Baret cites an example of one particular A/B test, which involved comparing a standard ecommerce page (containing features including reviews and a sizing tools) with a ‘naked product page’.
“The main idea of an ecommerce page is to reduce any doubts. So, we were expecting the page [with all the aforementioned features] to be the best performer. Surprisingly, we found the [naked page] to be the best performing one.”
“The more we were to add some of these new tools, the more we were adding cognitive load and friction and the more, in fact, we were adding doubt.”
“The very moment where I am enticing you to check this size tool, this is not only giving you guidance, but it is questioning you – ‘is it the right size?’ or ‘is it not the right size?’” explains Beret. “When looking at the reviews, they were also leading consumers to question the reality of those reviews and what is the truth. Strangely, all of these tools that are known to be essential in ecommerce ended up not performing that well.”
“It doesn’t mean that we don’t need these tools, but the way they were implemented was wrong, and that we need to find a way to simplify and elevate some of these cognitive loads to make sure that we don’t infuse some doubt during your experience.”
Paying attention to what consumers are doing (not saying)
Baret admits that “..the better insights we do have are coming from the actual reality of implementation.” In other words, don’t listen to users, but pay attention to what they do.
One example of this credo in practice is Aldo’s testing of interactive screens in store to allow customers to discover products. Despite what consumers said to the brand when testing in the labs – e.g. “we like this tool, it is super useful” etc – the performance was not good in store.
Baret comments,“We kept on trying and thought ‘maybe what we need to do is have the tool introduced by the associate in store, and to get the consumer to interact with the tool for some very specific benefits.”
“So, each time you come in store, if you need a product we will be able to quickly check if it is available, and if so, we can quickly a request a runner in the back store to bring you the product.

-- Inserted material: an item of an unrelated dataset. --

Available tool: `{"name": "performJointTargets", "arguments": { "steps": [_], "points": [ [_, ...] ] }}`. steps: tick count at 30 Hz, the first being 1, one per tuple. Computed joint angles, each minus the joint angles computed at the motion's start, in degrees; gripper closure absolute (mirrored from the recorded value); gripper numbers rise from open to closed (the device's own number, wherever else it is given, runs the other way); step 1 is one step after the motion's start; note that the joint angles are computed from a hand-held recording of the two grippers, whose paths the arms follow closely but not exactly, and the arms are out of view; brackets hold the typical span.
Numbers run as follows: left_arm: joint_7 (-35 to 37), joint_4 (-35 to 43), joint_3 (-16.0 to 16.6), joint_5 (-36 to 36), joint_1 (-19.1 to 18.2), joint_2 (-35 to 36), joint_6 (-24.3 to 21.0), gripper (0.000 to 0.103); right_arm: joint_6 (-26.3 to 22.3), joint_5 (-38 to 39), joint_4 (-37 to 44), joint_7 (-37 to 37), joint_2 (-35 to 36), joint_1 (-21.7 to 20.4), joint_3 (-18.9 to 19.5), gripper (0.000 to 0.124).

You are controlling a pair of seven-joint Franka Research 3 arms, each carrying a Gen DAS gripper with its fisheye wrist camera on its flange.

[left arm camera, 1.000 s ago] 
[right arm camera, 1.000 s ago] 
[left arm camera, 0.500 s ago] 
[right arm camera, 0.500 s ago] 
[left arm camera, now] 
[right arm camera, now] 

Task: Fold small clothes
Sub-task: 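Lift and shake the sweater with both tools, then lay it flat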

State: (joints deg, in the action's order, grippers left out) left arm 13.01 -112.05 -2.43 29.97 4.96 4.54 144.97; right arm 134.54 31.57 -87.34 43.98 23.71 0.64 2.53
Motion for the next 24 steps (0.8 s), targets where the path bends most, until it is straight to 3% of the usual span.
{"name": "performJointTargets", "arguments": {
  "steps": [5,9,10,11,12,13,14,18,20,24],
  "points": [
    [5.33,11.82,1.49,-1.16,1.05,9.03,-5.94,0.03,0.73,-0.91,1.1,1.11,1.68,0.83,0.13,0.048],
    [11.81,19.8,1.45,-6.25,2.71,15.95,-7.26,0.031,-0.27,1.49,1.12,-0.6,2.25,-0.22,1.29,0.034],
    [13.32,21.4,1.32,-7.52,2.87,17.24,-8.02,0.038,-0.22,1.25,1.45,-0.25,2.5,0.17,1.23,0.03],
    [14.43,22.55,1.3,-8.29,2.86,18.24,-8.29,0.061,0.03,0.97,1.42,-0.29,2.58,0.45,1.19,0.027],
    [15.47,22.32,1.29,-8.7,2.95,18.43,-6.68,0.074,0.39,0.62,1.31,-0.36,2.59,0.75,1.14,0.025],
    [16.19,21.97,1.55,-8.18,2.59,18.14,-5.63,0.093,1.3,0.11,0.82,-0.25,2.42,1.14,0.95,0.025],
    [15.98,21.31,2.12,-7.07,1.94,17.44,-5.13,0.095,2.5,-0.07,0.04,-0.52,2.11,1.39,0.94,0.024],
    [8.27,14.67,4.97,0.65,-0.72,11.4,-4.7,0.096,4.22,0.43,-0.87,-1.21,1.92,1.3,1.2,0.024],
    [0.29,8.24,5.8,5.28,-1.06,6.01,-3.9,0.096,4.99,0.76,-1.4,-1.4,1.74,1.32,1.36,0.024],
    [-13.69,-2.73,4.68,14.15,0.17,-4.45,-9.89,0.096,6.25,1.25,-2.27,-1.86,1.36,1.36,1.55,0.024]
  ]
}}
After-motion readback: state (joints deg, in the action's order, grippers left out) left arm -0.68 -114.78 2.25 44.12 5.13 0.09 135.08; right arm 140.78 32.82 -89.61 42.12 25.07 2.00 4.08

If the product is not there, we can showcase some recommendations.”
The idea behind the tool is that it reduces the frustration of waiting.
In the end, after iteration, the team found that comparing the initial fixed touch screen with a new mobile device, the latter was found to be far more consistent in performance and went on to grow in usage over time.
On the back of the test, Aldo rolled out mobile devices in all stores across North America. “This totally changed the way we do business, in our ability to be faster with consumers but also to capture data about the level of consumer interest in products – even if they don’t purchase,” says Baret.
“I have a new signal that is informing performance measurement that I can use for new experiments, that are also informing future strategies for inventory and location.”
Explore, iterate, test and learn
“This was one of the key learnings that we have generated through these type of pilots, in how we should explore, iterate, and test and learn to improve the service model in store,” says Baret.
He explains how it is crucial to consider biases, such as ‘lip service’, meaning that people don’t always do what they say. “They might tell you that they love a feature and that they would interact with it, but you need to test it to understand what is going on in reality.”
Other biases can stem from the geography of the store, the newness effect (meaning expected levels of excitement to begin with before a drop off), form factors, timing, or immediacy vs. delay (increase in sales but detrimental to equity).